CONCLUSIONS: Our data reveal for the first time that JTF may exert cartilage protective and anti-edema effects in osteoarthritis therapy by inhibiting NCOA4-HMGB1-driven ferroptosis and aquaporin dysregulation.
摘要:
背景:预防关节水肿对于阻止骨关节炎(OA)进展至关重要。越来越多的临床证据表明,健脾通络方(JTF)可能具有有希望的抗水肿作用。然而,JTF的治疗特性和潜在机制尚不清楚.
方法:根据动态组织病理学评估和显微CT观察,建立了OA大鼠模型并用于评估JTF的体内药理作用。然后,通过临床转录组数据分析和“疾病基因-药物靶标”网络分析,确定了OA相关基因和JTF的潜在靶标,通过一系列体内实验验证。
结果:JTF能有效减轻疼痛和关节水肿,抑制基质降解,软骨细胞凋亡,OA大鼠水通道蛋白的表达。值得注意的是,JTF剂量依赖性逆转损伤相关分子模式和炎症因子上调。机械上,我们的“疾病基因-药物靶标”网络分析表明,NCOA4-HMGB1-GSK3B-AQPs轴,与铁凋亡和水通道蛋白失调有关,可能作为JTF对抗OA的目标。因此,JTF减轻了NCOA4、HMGB1和GSK3B的表达,氧化应激,和OA大鼠的铁代谢异常。此外,JTF处理显著减弱OA大鼠软骨组织中观察到的AQP1、AQP3和AQP4蛋白的异常上调。
结论:我们的数据首次揭示了JTF可能通过抑制NCOA4-HMGB1驱动的铁蛋白凋亡和水通道蛋白失调在骨关节炎治疗中发挥软骨保护和抗水肿作用。

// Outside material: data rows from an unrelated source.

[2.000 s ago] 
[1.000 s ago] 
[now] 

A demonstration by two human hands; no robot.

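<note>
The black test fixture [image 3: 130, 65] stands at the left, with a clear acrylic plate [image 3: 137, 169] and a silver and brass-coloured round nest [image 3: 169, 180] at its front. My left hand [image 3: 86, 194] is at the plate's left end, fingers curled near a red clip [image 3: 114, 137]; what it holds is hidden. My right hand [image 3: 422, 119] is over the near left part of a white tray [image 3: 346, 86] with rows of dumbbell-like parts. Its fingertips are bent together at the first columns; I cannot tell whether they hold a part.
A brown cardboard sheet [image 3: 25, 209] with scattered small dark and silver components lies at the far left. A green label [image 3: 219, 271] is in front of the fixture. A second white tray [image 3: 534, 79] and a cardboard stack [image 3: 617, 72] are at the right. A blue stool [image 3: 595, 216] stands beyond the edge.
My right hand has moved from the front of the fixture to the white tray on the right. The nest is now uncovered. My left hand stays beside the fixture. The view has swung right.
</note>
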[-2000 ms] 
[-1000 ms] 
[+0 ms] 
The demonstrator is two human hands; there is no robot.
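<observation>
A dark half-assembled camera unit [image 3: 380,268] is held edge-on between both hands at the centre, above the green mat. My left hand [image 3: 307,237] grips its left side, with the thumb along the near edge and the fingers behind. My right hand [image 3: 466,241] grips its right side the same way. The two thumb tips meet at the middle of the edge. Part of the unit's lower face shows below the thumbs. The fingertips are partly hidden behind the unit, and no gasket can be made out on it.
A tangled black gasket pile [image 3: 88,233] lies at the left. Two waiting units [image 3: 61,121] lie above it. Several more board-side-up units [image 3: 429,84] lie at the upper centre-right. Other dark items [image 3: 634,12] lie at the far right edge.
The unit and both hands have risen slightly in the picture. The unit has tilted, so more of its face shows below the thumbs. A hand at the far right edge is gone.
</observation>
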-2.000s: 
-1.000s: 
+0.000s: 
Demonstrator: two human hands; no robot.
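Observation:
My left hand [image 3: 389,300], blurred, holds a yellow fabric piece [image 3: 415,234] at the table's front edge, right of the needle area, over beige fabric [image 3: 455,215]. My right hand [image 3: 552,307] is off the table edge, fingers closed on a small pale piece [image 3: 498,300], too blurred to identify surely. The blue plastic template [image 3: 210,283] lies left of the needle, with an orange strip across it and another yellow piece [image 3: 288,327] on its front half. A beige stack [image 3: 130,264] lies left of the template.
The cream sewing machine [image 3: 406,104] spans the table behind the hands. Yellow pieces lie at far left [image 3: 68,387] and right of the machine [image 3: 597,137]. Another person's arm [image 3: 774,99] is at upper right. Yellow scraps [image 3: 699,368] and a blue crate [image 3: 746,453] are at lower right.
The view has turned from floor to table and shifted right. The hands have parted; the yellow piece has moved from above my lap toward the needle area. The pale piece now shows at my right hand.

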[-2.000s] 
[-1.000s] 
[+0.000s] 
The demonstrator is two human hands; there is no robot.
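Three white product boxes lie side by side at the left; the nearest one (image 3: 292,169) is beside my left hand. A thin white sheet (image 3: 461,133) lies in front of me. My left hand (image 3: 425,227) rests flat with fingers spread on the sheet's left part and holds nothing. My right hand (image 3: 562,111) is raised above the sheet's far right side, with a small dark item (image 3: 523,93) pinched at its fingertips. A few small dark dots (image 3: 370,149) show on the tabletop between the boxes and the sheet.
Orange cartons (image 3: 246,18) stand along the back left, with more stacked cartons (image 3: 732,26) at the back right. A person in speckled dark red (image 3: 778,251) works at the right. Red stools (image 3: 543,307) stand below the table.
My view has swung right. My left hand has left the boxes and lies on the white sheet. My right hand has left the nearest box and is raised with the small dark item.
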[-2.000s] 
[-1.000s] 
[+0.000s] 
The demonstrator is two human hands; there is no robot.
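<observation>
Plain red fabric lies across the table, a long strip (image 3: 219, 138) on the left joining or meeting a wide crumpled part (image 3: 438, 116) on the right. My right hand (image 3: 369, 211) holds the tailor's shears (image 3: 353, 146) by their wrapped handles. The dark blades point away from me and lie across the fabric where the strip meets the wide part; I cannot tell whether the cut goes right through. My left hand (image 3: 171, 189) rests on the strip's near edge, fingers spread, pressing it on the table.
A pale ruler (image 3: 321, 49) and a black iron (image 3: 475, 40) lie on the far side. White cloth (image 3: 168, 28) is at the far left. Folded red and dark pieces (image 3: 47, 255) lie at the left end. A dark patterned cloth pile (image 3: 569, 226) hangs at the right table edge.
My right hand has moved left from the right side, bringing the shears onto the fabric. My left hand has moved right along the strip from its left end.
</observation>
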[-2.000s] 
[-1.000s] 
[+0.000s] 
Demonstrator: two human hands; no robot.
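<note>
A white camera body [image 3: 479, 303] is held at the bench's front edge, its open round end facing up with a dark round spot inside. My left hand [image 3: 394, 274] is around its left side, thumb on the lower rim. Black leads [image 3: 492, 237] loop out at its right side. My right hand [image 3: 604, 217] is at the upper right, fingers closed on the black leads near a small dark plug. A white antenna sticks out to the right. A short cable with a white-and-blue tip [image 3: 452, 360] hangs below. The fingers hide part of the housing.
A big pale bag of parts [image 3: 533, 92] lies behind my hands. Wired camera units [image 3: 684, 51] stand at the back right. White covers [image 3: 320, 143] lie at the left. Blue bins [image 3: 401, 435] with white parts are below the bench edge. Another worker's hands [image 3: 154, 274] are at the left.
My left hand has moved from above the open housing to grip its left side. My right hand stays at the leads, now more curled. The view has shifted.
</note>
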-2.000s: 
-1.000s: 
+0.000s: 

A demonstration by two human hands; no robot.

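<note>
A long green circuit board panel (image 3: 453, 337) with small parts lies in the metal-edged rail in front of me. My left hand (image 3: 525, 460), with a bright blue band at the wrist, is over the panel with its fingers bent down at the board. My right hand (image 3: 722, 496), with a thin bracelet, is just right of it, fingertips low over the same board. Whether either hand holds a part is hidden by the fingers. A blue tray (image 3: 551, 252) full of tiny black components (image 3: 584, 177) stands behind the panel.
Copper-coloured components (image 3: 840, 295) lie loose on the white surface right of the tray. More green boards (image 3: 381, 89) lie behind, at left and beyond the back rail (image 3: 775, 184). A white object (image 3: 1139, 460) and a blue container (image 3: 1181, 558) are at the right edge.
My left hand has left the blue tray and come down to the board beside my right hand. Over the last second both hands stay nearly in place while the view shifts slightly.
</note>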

方法:根据动态组织病理学评估和显微CT观察,建立了OA大鼠模型并用于评估JTF的体内药理作用。然后,通过临床转录组数据分析和“疾病基因-药物靶标”网络分析,确定了OA相关基因和JTF的潜在靶标,通过一系列体内实验验证。
结果:JTF能有效减轻疼痛和关节水肿,抑制基质降解,软骨细胞凋亡,OA大鼠水通道蛋白的表达。值得注意的是,JTF剂量依赖性逆转损伤相关分子模式和炎症因子上调。机械上,我们的“疾病基因-药物靶标”网络分析表明,NCOA4-HMGB1-GSK3B-AQPs轴,与铁凋亡和水通道蛋白失调有关,可能作为JTF对抗OA的目标。因此,JTF减轻了NCOA4、HMGB1和GSK3B的表达,氧化应激,和OA大鼠的铁代谢异常。此外,JTF处理显著减弱OA大鼠软骨组织中观察到的AQP1、AQP3和AQP4蛋白的异常上调。
结论:我们的数据首次揭示了JTF可能通过抑制NCOA4-HMGB1驱动的铁蛋白凋亡和水通道蛋白失调在骨关节炎治疗中发挥软骨保护和抗水肿作用。